A few years ago, I asked a friend why he had voted for a candidate he barely knew during the election of delegates to the municipal assemblies. His response at the time was simple and full of wisdom. “I don’t want to get into trouble, it’s not that the ballots are marked,” he warned me slyly. With my face showing how embarrassed I was for him, he immediately declared, “Fine, in the end, voting or not voting, it isn’t going to change anything.” My friend’s comments highlighted two of the most serious limitations of the current mechanisms for electing the people’s representatives. On the one hand, the little confidence that Cuban voters have in the secrecy of the process, and on the other hand, the inability of the candidates elected to influence the direction of the nation. Two of the aspects most mentioned in a forum about the electoral system just held on the digital site of the government newspaper Juventud Rebelde (Rebel Youth).
The discussion occurred during the days when a citation was put under my door to participate in the elections for the Municipal Assemblies of People’s Power. A piece of gray paper, which most of my neighbors received with the reluctance of a formality that doesn’t influence nor relieve the serious problems they face every day. Many of them will go to vote like automatons, just like during past elections, and with the same lack of faith in the process.
Not even the discreet announcement — of just a few weeks ago — of a new Electoral Law in Cuba, managed to put to rest these suspicions they harbor. A situation made clear in the discussion promoted by the official media, where among the demands most repeated by the readers was the right to a direct and secret ballot to elect the highest offices in the country.

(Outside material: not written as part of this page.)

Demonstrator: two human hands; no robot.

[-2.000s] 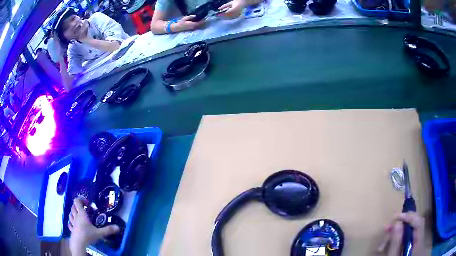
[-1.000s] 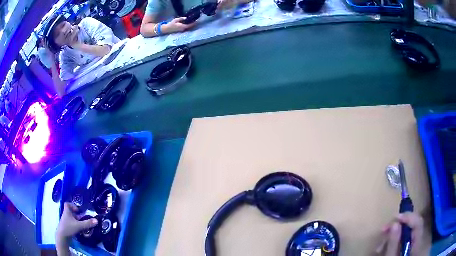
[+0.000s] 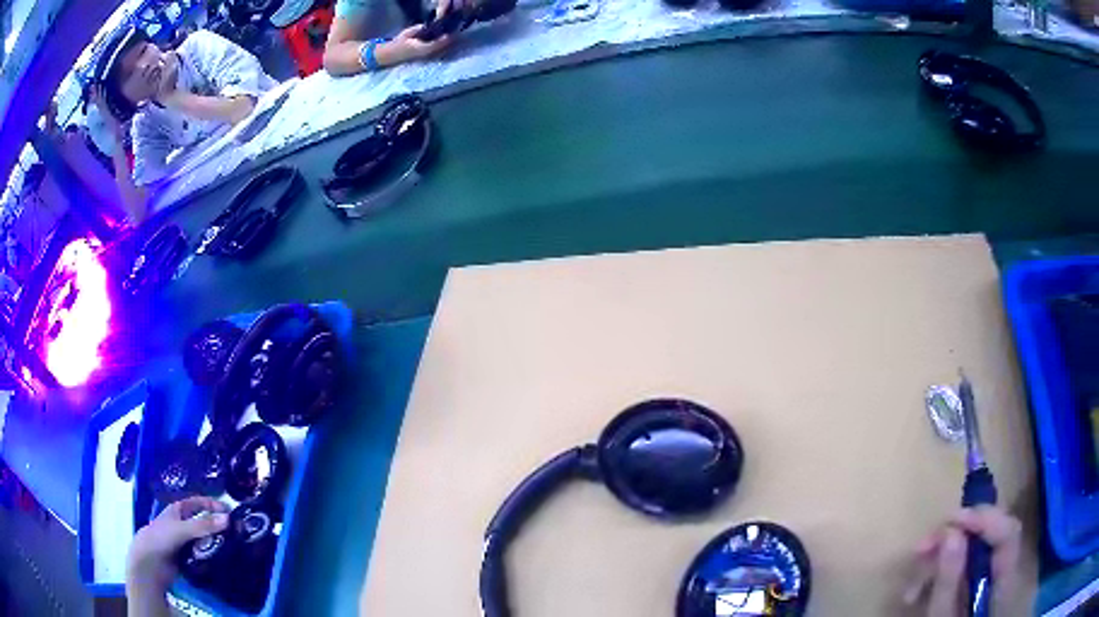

It is true that the questions the People’s Power has heard for decades in their own district assemblies are the fodder of comedians and even critics in the official media, but so far there has been a line no one dares to cross, that of questioning the method by which those occupying the highest positions in the nation are chosen. Discussing something like this immediately places the dissatisfied voter on the side of the enemy, of the opposition, and of the “puppets of the empire.”